Derweil explodierte das nächste kleine Karperschiff. Das 3. wollte noch abdrehen, doch ein Torpedo von einem anderen Schiff ihres Geschwaders kam dem zuvor.

"Die Kampfschiffe sind eingetroffen!!" brüllte Derek.

Im Eifer des Gefechts und durch die Verwirrung der Explosionen hatten die Händler ihre freie Bahn genutzt. Die Rettung war geglückt! Aber wer rettete jetzt die Kadetten und ihre Ausbilder?

Kuhn hörte erste Warnsignale, die das Schiff ihm gab und riss das Steuer herum. Die Piraten verschwendeten keine Zeit oder Worte, sondern feuerten sofort aus allen Rohren.

"Festhalten!" ließ Kuhn die Crew noch wissen.

Gleich darauf machte die Sea of Infinity eine Rolle um ihre Längsachse. Ein gegnerisches Geschoss explodierte in der Nähe, die Schockwelle erschütterte das Schiff. Aber die Rolle hatte einen direkten Treffer vermieden. Das Schiff aus ihrem Geschwader direkt neben ihnen hatte weniger Glück. Ein glatter Durchschuss nahe der Mitte.
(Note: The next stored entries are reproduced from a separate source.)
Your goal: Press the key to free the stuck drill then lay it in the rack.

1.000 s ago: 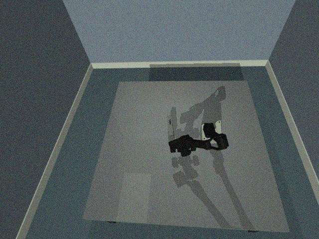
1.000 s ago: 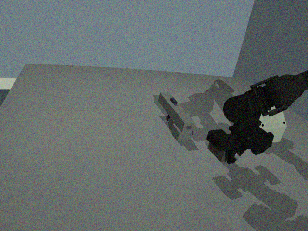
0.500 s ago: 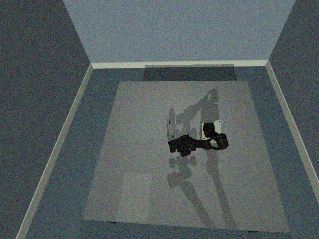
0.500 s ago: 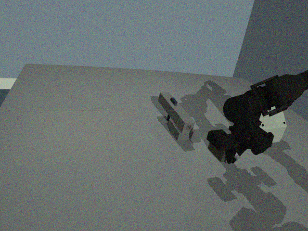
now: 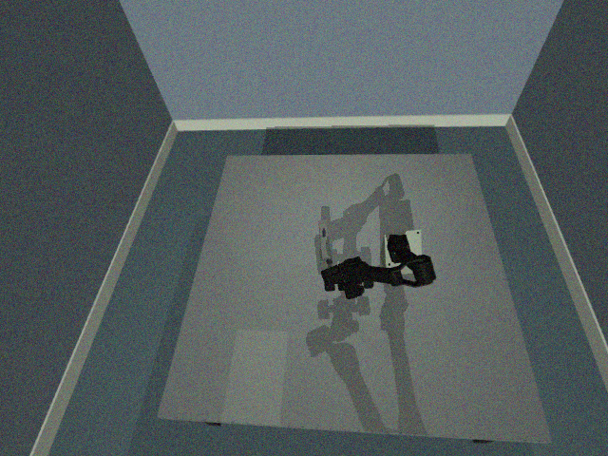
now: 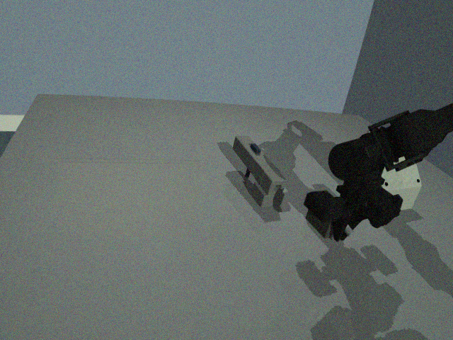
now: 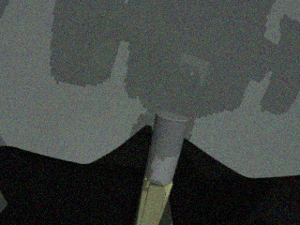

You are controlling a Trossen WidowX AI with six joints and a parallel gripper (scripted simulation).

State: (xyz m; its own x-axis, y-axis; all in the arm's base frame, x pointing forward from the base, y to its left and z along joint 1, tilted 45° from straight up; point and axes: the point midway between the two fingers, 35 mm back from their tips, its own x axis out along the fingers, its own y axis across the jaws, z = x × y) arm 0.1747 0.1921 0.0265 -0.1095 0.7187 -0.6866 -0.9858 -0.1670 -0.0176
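Right now my gripper tip is 40 mm to the left of the drill and 40 mm below it. Also, from my gripper tip: dark boxy rack (50 mm to the right, 10 mm above); then dark key (100 mm ahead, 240 mm to the right, 50 mm above); then grey holder block (100 mm ahead, 210 mm to the right, 40 mm above).
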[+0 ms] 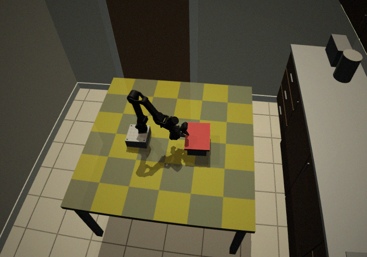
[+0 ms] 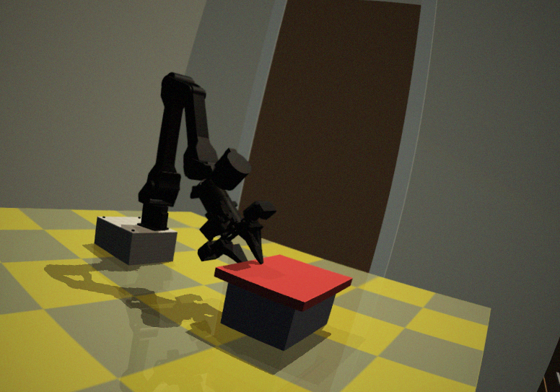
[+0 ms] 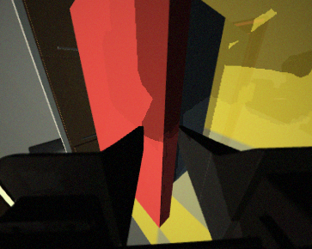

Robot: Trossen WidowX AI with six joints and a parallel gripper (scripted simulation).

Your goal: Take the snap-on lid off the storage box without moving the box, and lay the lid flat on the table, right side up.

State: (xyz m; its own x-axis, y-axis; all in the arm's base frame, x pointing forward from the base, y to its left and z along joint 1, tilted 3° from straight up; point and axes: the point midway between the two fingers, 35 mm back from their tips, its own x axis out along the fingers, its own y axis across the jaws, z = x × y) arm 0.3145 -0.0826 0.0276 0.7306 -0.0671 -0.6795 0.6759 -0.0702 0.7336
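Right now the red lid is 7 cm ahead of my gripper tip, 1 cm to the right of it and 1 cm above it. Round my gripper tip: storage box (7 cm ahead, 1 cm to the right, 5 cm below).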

"Nein!!!" entfuhr es Hergat.

"Wir müssen hier raus!" war seine Folgerung.

"Wenn wir ihnen den Rücken zudrehen und davonfliegen wollen, treffen sie uns noch viel besser!" hielt Lonn dagegen.

"Wir sind 2:1 unterlegen! Wir sind so oder so verloren, Lonn! Unsere Mission ist beendet, Schluss jetzt mit dem Schwachsinn!" wurde der Kommandant ungewohnt laut.

Während es keine klaren Kommandos gab, war Chaos ausgebrochen. Das Geschwader hatte seine Formation längst aufgegeben, in Ausweichmanövern verloren.